# [WORK ORDER]
Return the following from the records below: each line, word for word, starting with the line that contains "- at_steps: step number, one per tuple" and going on through the line that contains "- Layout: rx", with nothing outside that range.

Items from a data source:
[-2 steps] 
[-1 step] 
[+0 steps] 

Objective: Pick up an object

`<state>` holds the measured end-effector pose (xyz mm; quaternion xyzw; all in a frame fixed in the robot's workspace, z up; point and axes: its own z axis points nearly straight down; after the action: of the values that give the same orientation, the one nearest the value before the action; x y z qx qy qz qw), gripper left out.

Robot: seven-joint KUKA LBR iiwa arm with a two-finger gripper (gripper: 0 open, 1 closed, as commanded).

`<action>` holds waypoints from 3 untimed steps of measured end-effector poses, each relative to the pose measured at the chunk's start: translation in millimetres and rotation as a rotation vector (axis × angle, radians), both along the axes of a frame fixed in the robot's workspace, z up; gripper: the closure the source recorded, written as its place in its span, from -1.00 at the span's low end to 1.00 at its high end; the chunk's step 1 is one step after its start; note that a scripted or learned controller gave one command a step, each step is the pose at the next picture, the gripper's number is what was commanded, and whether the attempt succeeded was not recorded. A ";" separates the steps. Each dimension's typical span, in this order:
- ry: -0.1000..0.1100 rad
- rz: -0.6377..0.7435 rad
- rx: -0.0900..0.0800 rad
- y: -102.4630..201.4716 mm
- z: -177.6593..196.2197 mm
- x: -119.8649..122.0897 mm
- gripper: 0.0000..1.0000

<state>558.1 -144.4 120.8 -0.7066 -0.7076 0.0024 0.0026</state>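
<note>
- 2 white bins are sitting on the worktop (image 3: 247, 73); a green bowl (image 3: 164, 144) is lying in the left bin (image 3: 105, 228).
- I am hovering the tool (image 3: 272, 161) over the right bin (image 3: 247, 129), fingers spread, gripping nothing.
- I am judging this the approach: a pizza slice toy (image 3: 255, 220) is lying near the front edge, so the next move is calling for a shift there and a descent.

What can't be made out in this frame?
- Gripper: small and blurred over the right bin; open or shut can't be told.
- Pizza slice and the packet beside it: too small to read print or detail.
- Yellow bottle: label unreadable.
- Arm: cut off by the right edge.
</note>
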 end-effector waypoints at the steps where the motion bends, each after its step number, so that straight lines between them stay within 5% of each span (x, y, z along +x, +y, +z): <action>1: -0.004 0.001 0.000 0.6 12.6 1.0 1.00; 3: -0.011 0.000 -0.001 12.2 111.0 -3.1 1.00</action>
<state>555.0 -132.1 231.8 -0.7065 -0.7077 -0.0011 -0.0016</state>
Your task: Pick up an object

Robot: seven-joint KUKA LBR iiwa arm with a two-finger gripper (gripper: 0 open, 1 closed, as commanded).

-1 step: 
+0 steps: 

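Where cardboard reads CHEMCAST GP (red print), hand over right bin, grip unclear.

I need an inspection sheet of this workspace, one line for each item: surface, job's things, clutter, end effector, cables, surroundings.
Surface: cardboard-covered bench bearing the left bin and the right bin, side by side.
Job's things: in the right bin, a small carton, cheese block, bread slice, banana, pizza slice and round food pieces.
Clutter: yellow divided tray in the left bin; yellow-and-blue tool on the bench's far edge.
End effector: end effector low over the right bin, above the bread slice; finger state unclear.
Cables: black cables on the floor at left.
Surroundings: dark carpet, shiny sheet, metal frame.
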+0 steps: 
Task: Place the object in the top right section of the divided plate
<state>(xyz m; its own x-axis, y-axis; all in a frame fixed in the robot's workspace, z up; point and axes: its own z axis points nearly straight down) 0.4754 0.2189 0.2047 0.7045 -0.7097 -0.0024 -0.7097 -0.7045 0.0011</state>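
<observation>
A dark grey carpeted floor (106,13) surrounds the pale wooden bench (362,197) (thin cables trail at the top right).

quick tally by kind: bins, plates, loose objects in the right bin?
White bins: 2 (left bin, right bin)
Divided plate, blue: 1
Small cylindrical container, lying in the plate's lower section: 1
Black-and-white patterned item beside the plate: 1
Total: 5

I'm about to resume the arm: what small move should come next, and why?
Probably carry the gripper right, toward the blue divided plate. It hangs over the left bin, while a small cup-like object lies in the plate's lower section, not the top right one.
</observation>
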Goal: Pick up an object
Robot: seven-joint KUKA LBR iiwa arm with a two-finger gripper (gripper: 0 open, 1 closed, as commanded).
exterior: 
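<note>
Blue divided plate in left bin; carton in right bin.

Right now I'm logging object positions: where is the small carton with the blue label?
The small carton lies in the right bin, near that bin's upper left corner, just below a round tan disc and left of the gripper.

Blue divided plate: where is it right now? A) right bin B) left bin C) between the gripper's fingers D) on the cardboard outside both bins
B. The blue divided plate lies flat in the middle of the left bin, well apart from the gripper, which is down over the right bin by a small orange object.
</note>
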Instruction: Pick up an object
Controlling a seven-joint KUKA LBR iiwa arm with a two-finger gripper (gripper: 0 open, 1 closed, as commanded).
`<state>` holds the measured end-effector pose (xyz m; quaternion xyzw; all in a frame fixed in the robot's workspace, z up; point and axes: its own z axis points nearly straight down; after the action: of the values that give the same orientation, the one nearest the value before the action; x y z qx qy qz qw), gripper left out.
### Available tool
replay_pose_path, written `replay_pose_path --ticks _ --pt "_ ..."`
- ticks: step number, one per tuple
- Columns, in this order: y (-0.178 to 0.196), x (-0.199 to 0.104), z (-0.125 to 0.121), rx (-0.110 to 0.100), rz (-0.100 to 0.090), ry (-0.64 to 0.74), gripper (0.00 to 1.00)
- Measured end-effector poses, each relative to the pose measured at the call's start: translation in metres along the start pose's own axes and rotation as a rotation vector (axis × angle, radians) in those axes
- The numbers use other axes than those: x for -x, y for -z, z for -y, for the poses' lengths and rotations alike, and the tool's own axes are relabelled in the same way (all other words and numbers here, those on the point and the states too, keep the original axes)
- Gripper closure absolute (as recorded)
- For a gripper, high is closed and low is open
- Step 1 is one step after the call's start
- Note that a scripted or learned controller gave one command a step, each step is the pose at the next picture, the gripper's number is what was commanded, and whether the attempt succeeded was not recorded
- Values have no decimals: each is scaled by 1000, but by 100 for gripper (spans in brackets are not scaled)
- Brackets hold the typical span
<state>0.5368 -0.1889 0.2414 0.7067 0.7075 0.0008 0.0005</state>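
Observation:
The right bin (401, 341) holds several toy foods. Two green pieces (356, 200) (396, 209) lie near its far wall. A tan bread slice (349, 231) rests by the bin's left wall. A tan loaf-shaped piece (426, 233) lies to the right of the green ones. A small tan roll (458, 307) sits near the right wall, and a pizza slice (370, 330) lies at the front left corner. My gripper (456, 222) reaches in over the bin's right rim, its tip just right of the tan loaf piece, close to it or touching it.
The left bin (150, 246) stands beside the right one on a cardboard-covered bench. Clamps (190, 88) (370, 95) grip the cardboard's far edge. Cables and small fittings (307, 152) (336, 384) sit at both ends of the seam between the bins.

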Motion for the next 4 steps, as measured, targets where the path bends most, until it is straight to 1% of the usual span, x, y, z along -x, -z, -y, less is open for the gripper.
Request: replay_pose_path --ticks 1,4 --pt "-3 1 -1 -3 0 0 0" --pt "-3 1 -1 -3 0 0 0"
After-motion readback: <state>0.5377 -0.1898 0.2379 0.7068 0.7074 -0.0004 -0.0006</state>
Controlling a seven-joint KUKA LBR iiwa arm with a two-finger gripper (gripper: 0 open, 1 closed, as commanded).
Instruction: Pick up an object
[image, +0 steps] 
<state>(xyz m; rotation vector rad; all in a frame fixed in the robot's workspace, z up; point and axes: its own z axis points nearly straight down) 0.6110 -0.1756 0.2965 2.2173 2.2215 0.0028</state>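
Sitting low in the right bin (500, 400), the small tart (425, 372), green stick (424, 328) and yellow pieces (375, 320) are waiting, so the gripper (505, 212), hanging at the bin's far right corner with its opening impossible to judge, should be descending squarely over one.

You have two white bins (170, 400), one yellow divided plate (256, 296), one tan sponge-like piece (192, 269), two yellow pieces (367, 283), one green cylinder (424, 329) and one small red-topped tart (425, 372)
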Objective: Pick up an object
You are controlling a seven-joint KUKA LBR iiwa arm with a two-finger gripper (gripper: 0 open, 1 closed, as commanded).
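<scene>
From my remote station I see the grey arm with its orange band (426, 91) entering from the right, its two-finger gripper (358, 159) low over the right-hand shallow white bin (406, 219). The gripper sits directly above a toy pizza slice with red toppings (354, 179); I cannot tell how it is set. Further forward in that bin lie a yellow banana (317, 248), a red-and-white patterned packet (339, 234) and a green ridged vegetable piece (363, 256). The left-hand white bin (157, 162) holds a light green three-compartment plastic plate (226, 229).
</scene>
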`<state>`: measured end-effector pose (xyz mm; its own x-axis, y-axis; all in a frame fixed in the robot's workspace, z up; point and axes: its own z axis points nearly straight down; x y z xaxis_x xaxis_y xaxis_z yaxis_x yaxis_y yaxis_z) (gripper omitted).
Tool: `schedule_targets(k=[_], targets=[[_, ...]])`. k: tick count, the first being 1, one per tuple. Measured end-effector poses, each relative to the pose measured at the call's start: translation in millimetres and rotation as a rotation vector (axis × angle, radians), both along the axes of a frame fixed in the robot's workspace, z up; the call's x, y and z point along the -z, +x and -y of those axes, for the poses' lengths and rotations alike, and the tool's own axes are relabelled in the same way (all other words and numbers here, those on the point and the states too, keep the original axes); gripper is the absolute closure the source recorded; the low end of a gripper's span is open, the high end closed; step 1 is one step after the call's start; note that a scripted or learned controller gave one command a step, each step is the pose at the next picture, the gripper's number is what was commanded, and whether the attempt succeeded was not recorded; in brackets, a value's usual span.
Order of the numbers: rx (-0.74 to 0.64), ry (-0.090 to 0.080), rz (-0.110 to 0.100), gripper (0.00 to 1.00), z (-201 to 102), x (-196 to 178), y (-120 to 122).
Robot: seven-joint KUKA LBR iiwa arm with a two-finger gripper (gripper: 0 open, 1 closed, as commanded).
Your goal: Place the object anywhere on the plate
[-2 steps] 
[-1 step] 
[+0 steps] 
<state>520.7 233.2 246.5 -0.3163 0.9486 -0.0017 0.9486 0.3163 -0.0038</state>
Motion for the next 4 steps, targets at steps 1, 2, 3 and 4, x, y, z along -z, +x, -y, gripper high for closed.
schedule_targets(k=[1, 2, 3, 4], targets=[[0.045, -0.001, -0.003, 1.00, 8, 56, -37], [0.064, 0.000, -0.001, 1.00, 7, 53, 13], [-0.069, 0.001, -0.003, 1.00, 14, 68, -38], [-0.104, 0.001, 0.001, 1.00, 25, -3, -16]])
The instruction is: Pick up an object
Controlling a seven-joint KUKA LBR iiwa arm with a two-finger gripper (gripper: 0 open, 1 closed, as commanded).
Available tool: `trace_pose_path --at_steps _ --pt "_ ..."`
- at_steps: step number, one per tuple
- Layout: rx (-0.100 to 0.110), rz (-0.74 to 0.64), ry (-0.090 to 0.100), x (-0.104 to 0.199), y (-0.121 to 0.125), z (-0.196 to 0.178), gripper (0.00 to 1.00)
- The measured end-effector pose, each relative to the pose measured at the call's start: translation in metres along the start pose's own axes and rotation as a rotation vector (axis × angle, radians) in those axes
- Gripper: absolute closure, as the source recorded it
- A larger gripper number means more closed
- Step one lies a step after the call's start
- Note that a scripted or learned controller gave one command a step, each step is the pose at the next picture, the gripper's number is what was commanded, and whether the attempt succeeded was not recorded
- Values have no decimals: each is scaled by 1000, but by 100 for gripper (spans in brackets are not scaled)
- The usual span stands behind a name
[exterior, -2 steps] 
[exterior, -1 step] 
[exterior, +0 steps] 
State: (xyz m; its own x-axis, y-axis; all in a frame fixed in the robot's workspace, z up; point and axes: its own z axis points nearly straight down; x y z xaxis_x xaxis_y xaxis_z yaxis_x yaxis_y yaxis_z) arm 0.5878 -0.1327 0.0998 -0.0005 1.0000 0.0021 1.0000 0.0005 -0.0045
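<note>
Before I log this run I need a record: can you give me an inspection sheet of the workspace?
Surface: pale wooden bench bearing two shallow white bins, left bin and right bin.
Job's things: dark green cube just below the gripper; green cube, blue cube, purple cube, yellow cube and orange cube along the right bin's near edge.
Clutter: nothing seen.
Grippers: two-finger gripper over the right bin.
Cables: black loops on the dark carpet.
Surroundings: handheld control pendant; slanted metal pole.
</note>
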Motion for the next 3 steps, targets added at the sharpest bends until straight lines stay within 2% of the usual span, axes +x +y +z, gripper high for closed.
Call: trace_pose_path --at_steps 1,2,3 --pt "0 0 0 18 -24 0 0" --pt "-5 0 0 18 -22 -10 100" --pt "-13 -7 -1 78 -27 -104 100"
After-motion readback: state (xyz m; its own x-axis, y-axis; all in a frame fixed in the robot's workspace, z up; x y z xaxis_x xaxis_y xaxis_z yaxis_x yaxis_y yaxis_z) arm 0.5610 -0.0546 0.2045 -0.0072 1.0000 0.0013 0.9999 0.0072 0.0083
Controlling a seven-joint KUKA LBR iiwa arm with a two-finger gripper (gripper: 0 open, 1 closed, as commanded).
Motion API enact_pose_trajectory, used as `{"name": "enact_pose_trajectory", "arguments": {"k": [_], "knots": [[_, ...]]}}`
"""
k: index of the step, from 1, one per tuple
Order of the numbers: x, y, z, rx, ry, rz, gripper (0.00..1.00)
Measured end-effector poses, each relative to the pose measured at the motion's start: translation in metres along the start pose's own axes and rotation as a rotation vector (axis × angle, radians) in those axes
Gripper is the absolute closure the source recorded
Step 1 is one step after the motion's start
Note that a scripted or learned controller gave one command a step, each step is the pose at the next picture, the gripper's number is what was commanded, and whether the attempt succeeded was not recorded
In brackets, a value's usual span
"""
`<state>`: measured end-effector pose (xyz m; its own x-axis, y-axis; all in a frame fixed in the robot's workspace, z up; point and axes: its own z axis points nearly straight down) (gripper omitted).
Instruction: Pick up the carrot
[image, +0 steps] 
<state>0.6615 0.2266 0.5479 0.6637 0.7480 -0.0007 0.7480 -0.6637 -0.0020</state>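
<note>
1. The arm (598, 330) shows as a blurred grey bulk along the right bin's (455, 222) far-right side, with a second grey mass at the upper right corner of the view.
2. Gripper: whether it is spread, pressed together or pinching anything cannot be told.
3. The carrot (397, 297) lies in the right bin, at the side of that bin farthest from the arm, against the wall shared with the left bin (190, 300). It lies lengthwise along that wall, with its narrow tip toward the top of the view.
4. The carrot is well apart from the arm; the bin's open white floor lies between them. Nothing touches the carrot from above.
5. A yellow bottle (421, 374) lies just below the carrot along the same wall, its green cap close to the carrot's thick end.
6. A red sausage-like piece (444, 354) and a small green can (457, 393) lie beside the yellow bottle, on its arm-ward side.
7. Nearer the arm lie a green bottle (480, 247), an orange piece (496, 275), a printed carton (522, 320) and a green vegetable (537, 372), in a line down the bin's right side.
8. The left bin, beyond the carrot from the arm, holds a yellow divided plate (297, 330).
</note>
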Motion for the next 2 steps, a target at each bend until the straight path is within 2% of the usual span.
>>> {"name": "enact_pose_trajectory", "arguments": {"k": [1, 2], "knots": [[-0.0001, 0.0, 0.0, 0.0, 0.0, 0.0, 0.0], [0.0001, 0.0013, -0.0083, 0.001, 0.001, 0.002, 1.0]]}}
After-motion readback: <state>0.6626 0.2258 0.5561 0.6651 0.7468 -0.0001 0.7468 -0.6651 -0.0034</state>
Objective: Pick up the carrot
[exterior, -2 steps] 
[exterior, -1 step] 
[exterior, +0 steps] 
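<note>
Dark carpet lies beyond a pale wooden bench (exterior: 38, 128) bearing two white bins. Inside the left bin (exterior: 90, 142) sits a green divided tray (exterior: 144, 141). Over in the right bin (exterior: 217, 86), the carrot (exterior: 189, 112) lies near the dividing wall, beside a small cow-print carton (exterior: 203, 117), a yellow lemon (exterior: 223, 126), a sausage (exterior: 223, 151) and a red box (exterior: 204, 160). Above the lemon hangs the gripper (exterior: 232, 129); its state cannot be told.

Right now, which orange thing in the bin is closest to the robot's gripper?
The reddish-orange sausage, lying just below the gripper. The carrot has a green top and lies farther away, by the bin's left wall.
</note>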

# [OUTPUT FOR THIS EXERCISE]
- at_steps: step number, one per tuple
- Layout: rx (-0.100 to 0.110), rz (-0.74 to 0.64), ry (-0.090 to 0.100), x (-0.104 to 0.199), y (-0.121 to 0.125), z (-0.196 to 0.178), gripper (0.00 to 1.00)

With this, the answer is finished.